Computing inverse discrete Stieltjes transform?

Question

Is there a way to invert the Stieltjes transform of a discrete distribution in Mathematica? IE, given $g(u)=\sum_{i=1}^\infty f(i) \frac{1}{u-f(i)}$, obtain $f(i)$

ClearAll["Global`*"];
f = x^-2;
g = Sum[ f/(u - f), {x, 1, \[Infinity]}] (* (Sqrt[u] - \[Pi] Cot[\[Pi]/Sqrt[u]])/(2 Sqrt[u]) *)

For a continuous distribution, the recipe is given by JimB here

Edit

it seems possible to invert by following the recipe here if there were a way to get all the singularities of $g$

ClearAll["Global`*"];
f = x^-2;
g = Sum[f/(u - f), {x, 
   1, \[Infinity]}] (*(Sqrt[u]-\[Pi] Cot[\[Pi]/Sqrt[u]])/(2 Sqrt[u])*)
singularities = Table[1/i^2, {i, 1, 10}];
Print["f=", f];
Print["g=", g];
Table[Residue[g, {u, u0}]/u0, {u0, singularities}]

Answer 1

This is (at best) a partial answer. A bit of calculus shows you can substitute x for Sqrt[u] to get x - Pi*Cot[Pi/x] (the change of variable differential conveniently cancels the 2*x denominator). The poles are clearly at reciprocals of integers. We will compute some residues.

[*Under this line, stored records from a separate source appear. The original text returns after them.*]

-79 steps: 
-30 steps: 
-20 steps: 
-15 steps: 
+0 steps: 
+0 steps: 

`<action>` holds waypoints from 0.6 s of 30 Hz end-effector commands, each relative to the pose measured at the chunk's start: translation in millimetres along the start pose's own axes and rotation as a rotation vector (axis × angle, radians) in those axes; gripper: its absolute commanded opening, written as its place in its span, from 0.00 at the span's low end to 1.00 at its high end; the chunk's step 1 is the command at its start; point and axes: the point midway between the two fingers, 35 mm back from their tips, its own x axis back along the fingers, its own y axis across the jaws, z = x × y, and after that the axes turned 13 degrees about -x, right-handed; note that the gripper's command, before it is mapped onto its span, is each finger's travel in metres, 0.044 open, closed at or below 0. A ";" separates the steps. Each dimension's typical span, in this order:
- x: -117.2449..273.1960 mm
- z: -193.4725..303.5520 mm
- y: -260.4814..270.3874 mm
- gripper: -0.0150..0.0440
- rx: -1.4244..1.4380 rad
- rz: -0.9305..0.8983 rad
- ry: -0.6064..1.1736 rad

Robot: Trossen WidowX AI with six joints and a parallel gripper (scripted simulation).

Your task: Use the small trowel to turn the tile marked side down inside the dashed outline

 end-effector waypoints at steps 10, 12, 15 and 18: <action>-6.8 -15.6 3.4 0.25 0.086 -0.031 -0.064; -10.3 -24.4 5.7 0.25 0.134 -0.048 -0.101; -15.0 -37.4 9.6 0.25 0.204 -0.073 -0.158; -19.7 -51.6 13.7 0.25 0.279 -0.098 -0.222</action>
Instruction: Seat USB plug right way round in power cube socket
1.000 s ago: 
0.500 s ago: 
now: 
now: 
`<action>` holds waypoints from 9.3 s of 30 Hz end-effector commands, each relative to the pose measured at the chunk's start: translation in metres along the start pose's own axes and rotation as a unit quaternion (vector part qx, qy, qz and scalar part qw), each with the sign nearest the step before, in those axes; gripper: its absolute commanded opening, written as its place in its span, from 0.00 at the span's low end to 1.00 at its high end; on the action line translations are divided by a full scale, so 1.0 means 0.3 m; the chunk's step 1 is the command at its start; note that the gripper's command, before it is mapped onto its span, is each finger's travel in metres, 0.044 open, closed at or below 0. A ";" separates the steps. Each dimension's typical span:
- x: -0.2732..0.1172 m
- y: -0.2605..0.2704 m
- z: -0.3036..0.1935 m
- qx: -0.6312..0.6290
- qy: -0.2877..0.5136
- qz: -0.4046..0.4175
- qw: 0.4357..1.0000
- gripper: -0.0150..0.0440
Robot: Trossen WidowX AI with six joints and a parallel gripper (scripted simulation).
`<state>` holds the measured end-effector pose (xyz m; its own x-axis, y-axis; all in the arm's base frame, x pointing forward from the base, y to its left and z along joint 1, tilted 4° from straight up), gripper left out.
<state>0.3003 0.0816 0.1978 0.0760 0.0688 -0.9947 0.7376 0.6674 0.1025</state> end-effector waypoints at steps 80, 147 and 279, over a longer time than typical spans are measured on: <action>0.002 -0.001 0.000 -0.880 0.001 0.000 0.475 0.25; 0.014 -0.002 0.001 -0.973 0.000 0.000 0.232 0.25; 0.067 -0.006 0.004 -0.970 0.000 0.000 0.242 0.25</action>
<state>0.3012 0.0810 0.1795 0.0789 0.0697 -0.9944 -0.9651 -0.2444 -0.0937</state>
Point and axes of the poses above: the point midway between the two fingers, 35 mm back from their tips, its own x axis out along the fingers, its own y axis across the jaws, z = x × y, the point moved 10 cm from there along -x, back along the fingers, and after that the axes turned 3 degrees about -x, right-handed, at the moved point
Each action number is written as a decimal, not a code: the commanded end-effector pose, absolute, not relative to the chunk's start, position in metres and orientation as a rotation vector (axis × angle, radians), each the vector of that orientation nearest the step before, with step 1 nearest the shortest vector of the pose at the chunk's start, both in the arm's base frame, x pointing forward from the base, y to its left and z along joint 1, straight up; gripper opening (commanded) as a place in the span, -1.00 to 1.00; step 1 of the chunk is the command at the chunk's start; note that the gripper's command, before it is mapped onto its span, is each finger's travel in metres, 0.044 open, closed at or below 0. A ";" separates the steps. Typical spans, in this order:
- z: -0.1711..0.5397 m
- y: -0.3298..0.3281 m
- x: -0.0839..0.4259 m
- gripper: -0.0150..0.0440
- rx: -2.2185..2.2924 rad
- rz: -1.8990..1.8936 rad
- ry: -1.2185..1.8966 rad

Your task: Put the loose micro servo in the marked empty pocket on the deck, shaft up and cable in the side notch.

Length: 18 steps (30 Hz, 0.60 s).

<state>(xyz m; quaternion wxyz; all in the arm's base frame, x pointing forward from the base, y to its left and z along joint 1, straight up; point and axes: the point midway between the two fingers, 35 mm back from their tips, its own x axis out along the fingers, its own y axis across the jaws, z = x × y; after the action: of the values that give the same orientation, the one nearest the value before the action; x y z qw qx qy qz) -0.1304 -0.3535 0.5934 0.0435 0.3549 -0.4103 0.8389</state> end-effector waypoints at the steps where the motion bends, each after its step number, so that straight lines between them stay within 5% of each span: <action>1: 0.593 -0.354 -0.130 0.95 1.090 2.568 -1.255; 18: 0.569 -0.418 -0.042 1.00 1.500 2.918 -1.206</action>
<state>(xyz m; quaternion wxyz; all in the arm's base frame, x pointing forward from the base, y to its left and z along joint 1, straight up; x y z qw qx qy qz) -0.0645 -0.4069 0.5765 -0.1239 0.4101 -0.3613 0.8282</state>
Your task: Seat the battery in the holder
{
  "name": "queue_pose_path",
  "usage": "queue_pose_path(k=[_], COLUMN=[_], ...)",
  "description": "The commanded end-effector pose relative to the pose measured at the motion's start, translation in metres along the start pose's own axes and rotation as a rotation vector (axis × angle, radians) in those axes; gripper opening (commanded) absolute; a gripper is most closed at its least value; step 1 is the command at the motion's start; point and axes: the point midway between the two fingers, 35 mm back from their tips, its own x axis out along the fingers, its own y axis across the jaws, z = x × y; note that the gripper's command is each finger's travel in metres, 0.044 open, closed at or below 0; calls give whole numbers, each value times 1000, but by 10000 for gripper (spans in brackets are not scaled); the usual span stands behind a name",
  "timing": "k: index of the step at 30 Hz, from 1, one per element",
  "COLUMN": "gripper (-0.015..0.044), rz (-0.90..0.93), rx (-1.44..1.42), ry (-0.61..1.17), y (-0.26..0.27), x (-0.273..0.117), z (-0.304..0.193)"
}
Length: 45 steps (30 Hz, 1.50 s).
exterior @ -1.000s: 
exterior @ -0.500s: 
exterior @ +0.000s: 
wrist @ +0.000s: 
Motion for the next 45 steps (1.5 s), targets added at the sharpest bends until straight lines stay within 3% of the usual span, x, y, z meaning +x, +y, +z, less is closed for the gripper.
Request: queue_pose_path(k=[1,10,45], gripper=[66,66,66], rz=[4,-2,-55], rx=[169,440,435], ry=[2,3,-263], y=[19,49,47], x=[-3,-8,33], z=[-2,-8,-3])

ee = 2*x*(x - Pi*Cot[Pi/x])/(2*x);
etab = Chop[Table[
   rep = 1/j + .001*Exp[2*Pi*I*t];
   ff = ee*D[rep, t] /. x -> rep;
   1/(2*Pi*I)*NIntegrate[ff, {t, 0, 1}, PrecisionGoal -> 12],
   {j, 1, 20}]]
(* Out[89]= {1., 0.25, 0.111111, 0.0625, 0.04, 0.0277778, 0.0204082, 

0.015625, 0.0123457, 0.01, 0.00826446, 0.00694444, 0.00591716, 

0.00510204, 0.00444444, 0.00390625, 0.00346021, 0.00308642, 

0.00277008, 0.0025} *)

Now rationalize them to see what we have.

Rationalize[etab]
(* Out[92]= {1, 1/4, 1/9, 1/16, 1/25, 1/36, 1/49, 1/64, 1/81, 1/100, 

1/121, 1/144, 1/169, 1/196, 1/225, 1/256, 1/289, 1/324, 1/361, 1/400} *)

This does give the values for x^(-2). Not sure it was quite what you want but maybe it will give some ideas?